I asked him if he felt that way because I’m a woman.

He didn’t even hesitate. “Oh, definitely. Definitely. Women are being more forthright in their writing. There isn’t a sense of timidity to when they speak or when they write. They’re saying it loud. And I think that—and I think, for me, as well, it’s threatening at first.”

“Right.” It was a relief to hear him admit it. So many men cling to the lie that misogyny is a feminist fiction, and rarely do I get such explicit validation that my work is accomplishing exactly what I’m aiming for. “You must know that I—that’s why I do that, because people don’t expect to hear from women like that. And I want other women to see me do that and I want women’s voices to get louder.”

“I understand,” he said. “I understand.” I really felt like he did. “Here’s the thing,” he went on. “I work with women all day, and I don’t have an issue with anyone. I could’ve told you back then if someone had said to me, ‘Oh, you’re a misogynist. You hate women.’ And I could say, ‘Nuh-uh, I love my mom. I love my sisters. I’ve loved my—the girlfriends that I’ve had in my life.’ But you can’t claim to be okay with women and then go online and insult them—seek them out to harm them emotionally.”

In my experience, if you call a troll a misogynist, he’ll almost invariably say, “Oh, I don’t hate women. I just hate what you’re saying and what that other woman is saying and that woman and that one for totally unrelated reasons.” So it was satisfying at least to hear him admit that, yeah, he hated women.

We talked for two and a half grueling hours. They flew by, but every second hurt. He was shockingly self-aware. He said he didn’t troll anymore, that he’d really changed. He told me that period of time when he was trolling me for being loud and fat was a low point for him. He hated his body.
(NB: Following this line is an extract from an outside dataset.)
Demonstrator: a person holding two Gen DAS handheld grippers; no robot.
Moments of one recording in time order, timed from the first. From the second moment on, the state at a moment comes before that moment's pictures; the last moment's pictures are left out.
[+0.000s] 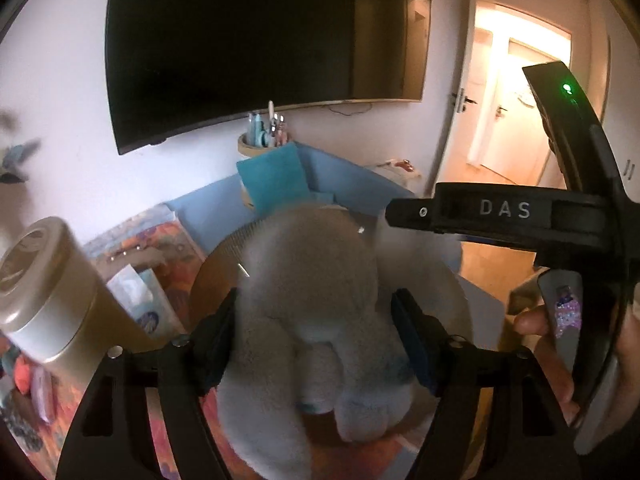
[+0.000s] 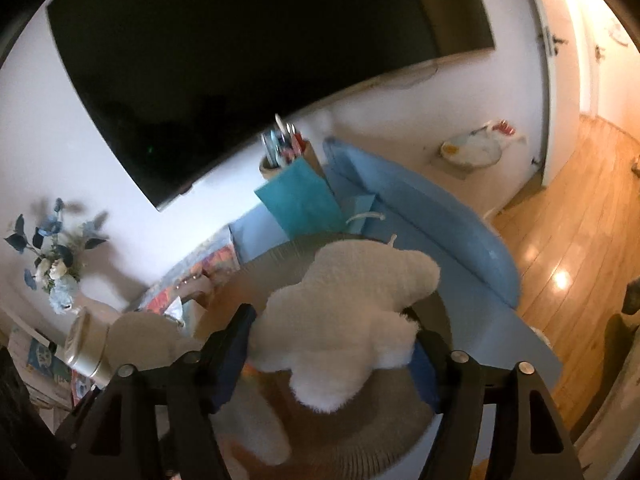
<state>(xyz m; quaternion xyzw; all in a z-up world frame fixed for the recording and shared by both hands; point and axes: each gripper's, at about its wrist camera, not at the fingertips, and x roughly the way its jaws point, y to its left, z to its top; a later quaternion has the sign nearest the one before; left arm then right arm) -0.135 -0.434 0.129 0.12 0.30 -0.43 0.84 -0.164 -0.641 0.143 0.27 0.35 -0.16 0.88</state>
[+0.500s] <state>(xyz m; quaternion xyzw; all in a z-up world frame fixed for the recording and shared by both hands) -0.201 -0.348 0.174 0.10 0.23 -0.45 0.86 -0.220 -0.597 0.190 0.24 0.28 -0.12 0.92</state>
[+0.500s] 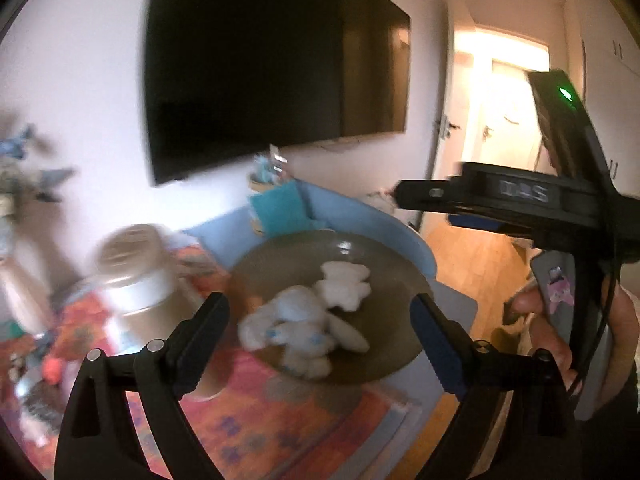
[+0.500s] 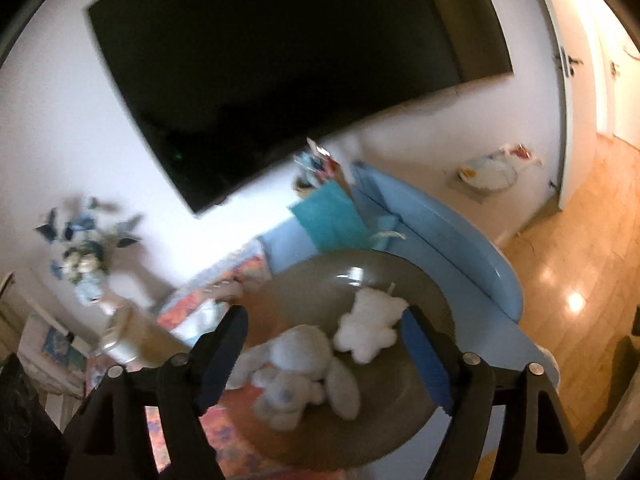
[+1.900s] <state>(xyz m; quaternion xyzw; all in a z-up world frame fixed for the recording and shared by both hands) -0.038 0.007 0.046 0.03 0.32 -0.06 0.95 -0.039 -0.215 0.037 0.03 0.35 0.06 0.93</state>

His girlfriend dumped him. He spent every day in front of a computer at an unfulfilling job. A passionless life, he called it. For some reason, he found it “easy” to take that out on women online.

I asked why. What made women easy targets? In retrospect, I wish I’d been even more plain: Why was it so satisfying to hurt us? Why didn’t he automatically see us as human beings? For all his self-reflection, that’s the one thing he never managed to articulate—how anger at one woman translated into hatred of women in general. Why, when men hate themselves, it’s women who take the beatings.

He did explain how he changed. He started taking care of his health, he found a new girlfriend, and he went back to school to become a teacher. He told me—in all seriousness—that, as a volunteer at a school, he just gets so many hugs now. “Seeing how their feelings get hurt by their peers,” he said, “on purpose or not, it derails them for the rest of the day. They’ll have their head on their desk and refuse to talk. As I’m watching this happen, I can’t help but think about the feelings that I hurt.” He was so sorry, he said.

Finally, I brought up my dad.

“How did you even find out that my dad died? How did you—” I trailed off as my voice broke. He saved me the trouble of finishing the question. “I went to my computer. I Googled you—found out you had a father who had passed. I found out that he had—you had siblings. I forget if it was three total.”

“I have two siblings.”

“So—”

“Did you read his obituary?”

“I believe I did,” he said. “I knew he was a musician.”

“Yeah, I wrote that.” My voice started to crack; the rapport I’d felt started to harden. “I wrote his obituary.”

He hesitated at the edge in my voice. “I created a fake Gmail account using your father’s name, created a fake Twitter account using his name. The biography was something to the effect of, my name is—I’m sorry, I forget the name—the first name.”

“His name was Paul West.”

“I wrote, ‘My name is Paul West. I’ve got three kids. Two of them are great, and one of them is—’” He hesitated again. “‘An idiot.’”

“Yeah, you said ‘embarrassed father of an idiot.’”

“Okay.”

“‘Other two kids are fine, though.’”

He exhaled. “Ohhh, that’s much more worse.”

“And you got a picture of him,” I said.

“I did get a picture of him.”

“Do you remember anything about him?” I was crying at this point. “Did you get a sense of him as a human being?”

“I read the obit. And I knew he was a dad that loved his kids.”